Within the material below, count how many lines contain "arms". Answer with only that number.
--
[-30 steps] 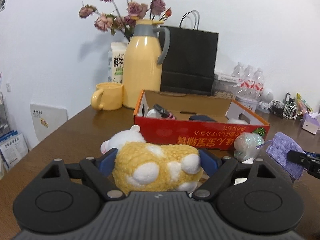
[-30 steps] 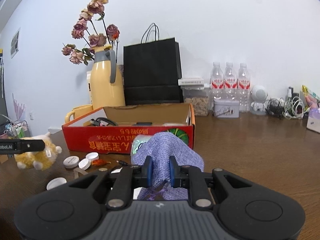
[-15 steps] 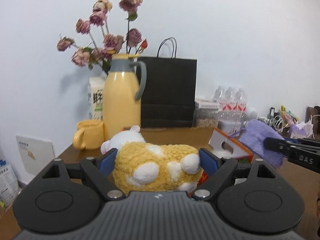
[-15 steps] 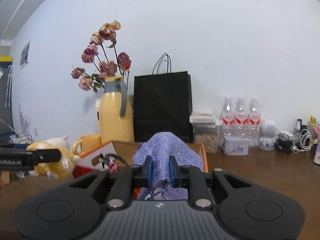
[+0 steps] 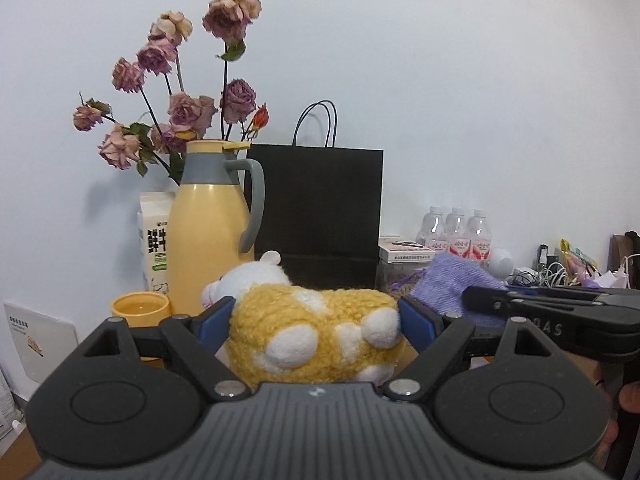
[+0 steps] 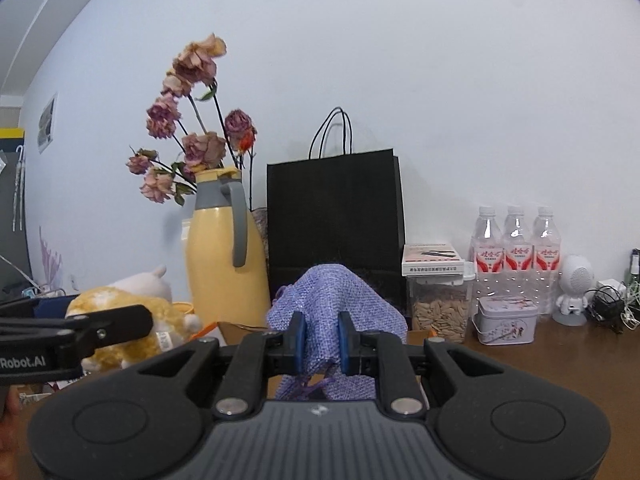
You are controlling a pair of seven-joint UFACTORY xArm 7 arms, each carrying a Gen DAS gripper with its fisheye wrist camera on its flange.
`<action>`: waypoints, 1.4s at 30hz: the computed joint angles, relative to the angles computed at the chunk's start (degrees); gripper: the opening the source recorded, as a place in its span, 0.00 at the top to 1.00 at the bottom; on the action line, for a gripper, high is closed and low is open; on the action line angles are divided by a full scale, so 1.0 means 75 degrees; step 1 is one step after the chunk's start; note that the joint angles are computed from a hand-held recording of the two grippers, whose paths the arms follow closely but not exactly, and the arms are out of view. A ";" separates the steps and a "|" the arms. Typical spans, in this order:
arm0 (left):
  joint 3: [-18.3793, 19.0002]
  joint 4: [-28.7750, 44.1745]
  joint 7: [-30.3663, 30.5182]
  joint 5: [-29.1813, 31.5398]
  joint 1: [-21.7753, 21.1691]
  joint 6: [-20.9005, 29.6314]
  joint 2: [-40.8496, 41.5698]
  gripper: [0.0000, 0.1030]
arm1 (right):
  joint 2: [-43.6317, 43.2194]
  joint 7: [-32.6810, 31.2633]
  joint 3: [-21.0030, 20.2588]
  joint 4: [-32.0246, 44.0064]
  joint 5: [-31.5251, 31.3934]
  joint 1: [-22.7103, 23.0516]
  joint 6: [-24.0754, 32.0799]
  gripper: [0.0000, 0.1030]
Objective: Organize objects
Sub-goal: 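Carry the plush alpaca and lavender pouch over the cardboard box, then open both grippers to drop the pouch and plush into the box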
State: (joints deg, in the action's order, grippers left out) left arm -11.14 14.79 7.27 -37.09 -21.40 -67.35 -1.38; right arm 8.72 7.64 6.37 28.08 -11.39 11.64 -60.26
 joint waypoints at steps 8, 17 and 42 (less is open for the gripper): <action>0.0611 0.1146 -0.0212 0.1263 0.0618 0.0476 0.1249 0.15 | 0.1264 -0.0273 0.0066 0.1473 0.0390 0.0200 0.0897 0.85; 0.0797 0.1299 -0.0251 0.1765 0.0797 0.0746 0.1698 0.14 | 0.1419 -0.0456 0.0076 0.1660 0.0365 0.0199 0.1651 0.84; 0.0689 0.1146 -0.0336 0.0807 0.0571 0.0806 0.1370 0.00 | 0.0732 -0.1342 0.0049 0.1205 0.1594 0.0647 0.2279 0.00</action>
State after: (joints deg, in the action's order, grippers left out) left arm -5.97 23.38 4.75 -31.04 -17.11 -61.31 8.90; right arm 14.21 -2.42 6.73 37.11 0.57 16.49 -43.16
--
■ **Solution**
2